Python 2 has 8-bit bytes/str and arbitrary-bit unicode
True. The fact that RecuperaBit is currently written in Python 2 provides several issues with Unicode, it should definitely be ported to Python 3.
Unfortunately, I do not have a lot of free time these days and thus I am not in a position to provide time estimates for this task.
Sigh, I guess like this was also responsible of my crash with tree
Traceback (most recent call last):
File "main.py", line 384, in <module>
main()
File "main.py", line 381, in main
interpret(cmd, arguments, parts, shorthands, args.outputdir)
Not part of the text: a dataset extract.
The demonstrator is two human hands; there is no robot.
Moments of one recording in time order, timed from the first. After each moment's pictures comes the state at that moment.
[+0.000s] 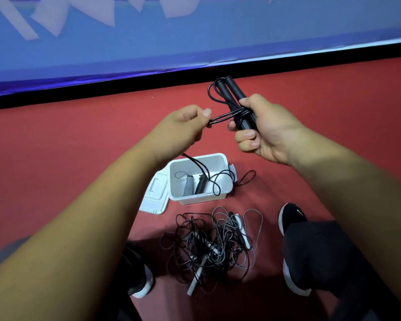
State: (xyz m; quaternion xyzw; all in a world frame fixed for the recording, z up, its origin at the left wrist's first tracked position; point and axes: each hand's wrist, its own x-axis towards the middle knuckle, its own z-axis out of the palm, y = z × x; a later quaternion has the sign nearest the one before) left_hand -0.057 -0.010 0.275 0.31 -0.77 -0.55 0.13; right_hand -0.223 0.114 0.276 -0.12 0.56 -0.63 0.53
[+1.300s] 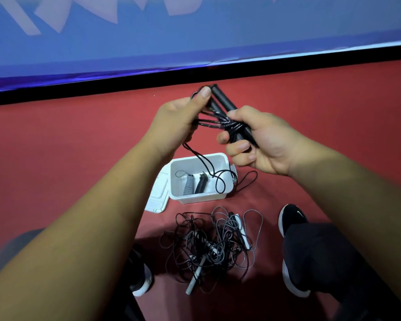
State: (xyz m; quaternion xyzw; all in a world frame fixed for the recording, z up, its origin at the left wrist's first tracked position) left_hand -0.065 -0.016 0.274 0.30 -0.68 -0.63 0.23; right_hand -0.202 0.129 0.282 -0.18 0.49 -0.58 0.63
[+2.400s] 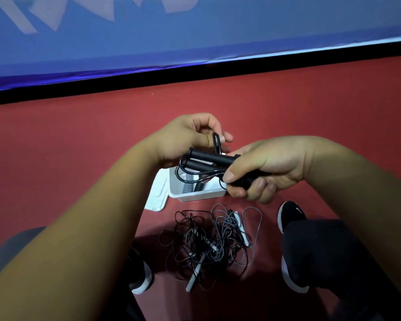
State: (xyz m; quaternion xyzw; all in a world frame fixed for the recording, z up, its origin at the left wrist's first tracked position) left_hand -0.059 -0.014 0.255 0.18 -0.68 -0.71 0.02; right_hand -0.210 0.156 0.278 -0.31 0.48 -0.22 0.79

File "main.py", line 118, in interpret
print utils.tree_folder(part.lost)
File "python-2_7_17_amd64\lib\codecs.py", line 369, in write
data, consumed = self.encode(object, self.errors)
File "python-_7_17_amd64\lib\encodings\cp1252.py", line 12, in encode
return codecs.charmap_encode(input,errors,encoding_table)
UnicodeEncodeError: 'charmap' codec can't encode characters in position 11295777
-11295778: character maps to <undefined>
@nyanpasu64 I was wondering if, by any chance, you could try the newly released v1.1.2 (for Python3) and see if it still gives you those errors.
@mirh some feedback from you would be great as well.
Thanks to both of you for your time.